To end this lesson, let's look at how to generate pie charts. To begin, let's "invent" a monthly product sales data frame:
In [16]:
df_vendas = pd.DataFrame(np.random.randint(0,100,size=(100, 4)), columns=list('ABCD'))
In [17]:
df_vendas.head()
Out[17]:
Well, imagine that each column represents the sales of one of the products, and each line is a day. We will generate a pie chart with sales.
In [18]:
list(df_vendas.columns)
Out[18]:
In [19]:
fig, ax = plt.subplots()
totais = df_vendas.sum()
ax.pie(totais, labels=list(df_vendas.columns),autopct='%1.1f%%')

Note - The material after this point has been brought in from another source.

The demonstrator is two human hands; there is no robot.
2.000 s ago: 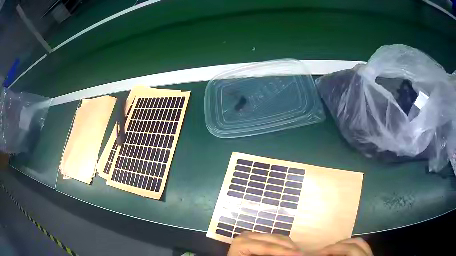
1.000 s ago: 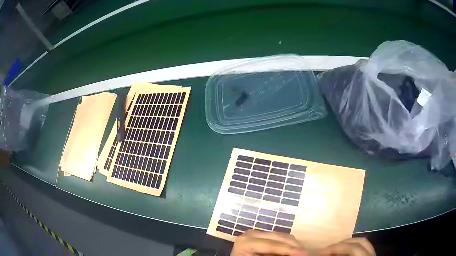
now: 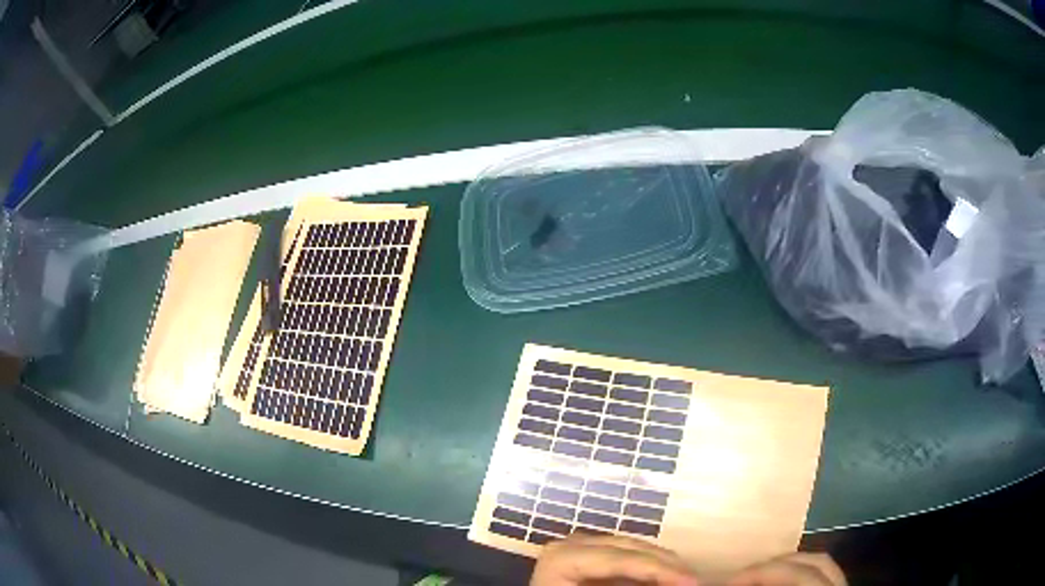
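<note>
The tan backing sheet (image 3: 745,458) lies at the bench's front edge, with rows of small black adhesive pads (image 3: 607,424) on its left part and a bare right part. My left hand (image 3: 613,561) and my right hand (image 3: 793,570) are at the bottom edge of the picture, over the sheet's near edge. Both are cut off by the picture's rim. Their fingertips are mostly hidden, so I cannot tell what they hold.
A clear plastic tray (image 3: 596,283) holds one small dark piece (image 3: 545,232). A clear bag (image 3: 825,275) with dark contents stands right. Spare pad sheets (image 3: 332,332) with a dark thin tool (image 3: 272,286) and a plain tan stack (image 3: 195,321) lie left. Another clear bag (image 3: 52,280) is far left.
The view has shifted slightly. Both hands stay at the sheet's near edge with little visible movement.
</note>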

ax.set_title('Vendas do período')
plt.show()
And we can "explode" one or more pieces. For example, let's separate the larger piece, from product "C":
In [20]:
listexplode = [0]*len(totais) # we created a list containing zeros: One for each slice of the pizza
imax = totais.idxmax() # We take the index of the product with the highest amount of sales
ix = list(df_vendas.columns).index(imax) # Now, we turn this index into the list position
listexplode[ix]=0.1 # We modified the highlight specification of the slice with the highest value
fig, ax = plt.subplots()
ax.pie(totais, labels=list(df_vendas.columns),autopct='%1.1f%%', explode=listexplode)

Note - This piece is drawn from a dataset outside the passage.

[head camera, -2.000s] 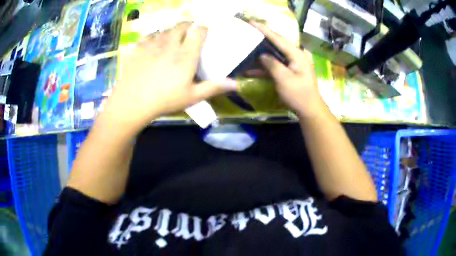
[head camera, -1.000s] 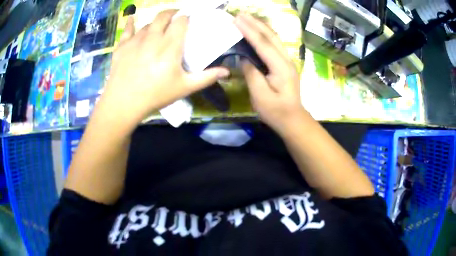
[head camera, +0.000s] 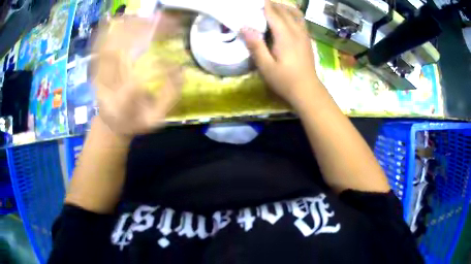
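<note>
A white round housing (head camera: 219, 47) lies on the yellow pad (head camera: 206, 100), with its shiny hollow facing up. A pale arm or plate part reaches from its upper side to the left; glare hides its shape. My right hand (head camera: 286, 51) is on the right side of the housing, thumb at its inner edge and fingers behind it, gripping it. My left hand (head camera: 134, 77) is strongly blurred over the left part of the pad, apart from the housing. Whether it holds anything cannot be told.
Silver-grey metal housings (head camera: 351, 23) stand at the upper right with a thick black cylinder (head camera: 405, 41) in front. A black box-shaped part (head camera: 16, 100) is at the far left. Blue crates (head camera: 38, 180) flank the lap; the right crate (head camera: 410, 154) holds parts. Printed sheets cover the bench.
The white piece has turned, and its round hollow now shows. The black part under my hands is no longer visible. My left hand has come off the work and moved left and down.
</note>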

ax.set_title('Vendas do período')
plt.show()
Here we use some interesting functions. As "totais" is a series (pandas.Series) we can obtain the index of the column with the highest value with the function "ixmax ()". Only it will return the column index, which is the product name. We need the position (from zero to size-1). Then I do a "trick" with the list of columns of the original dataframe, taking the position of the product. Then, just modify the list "listexplode" stating how much we want to highlight that particular slice (the others are zero).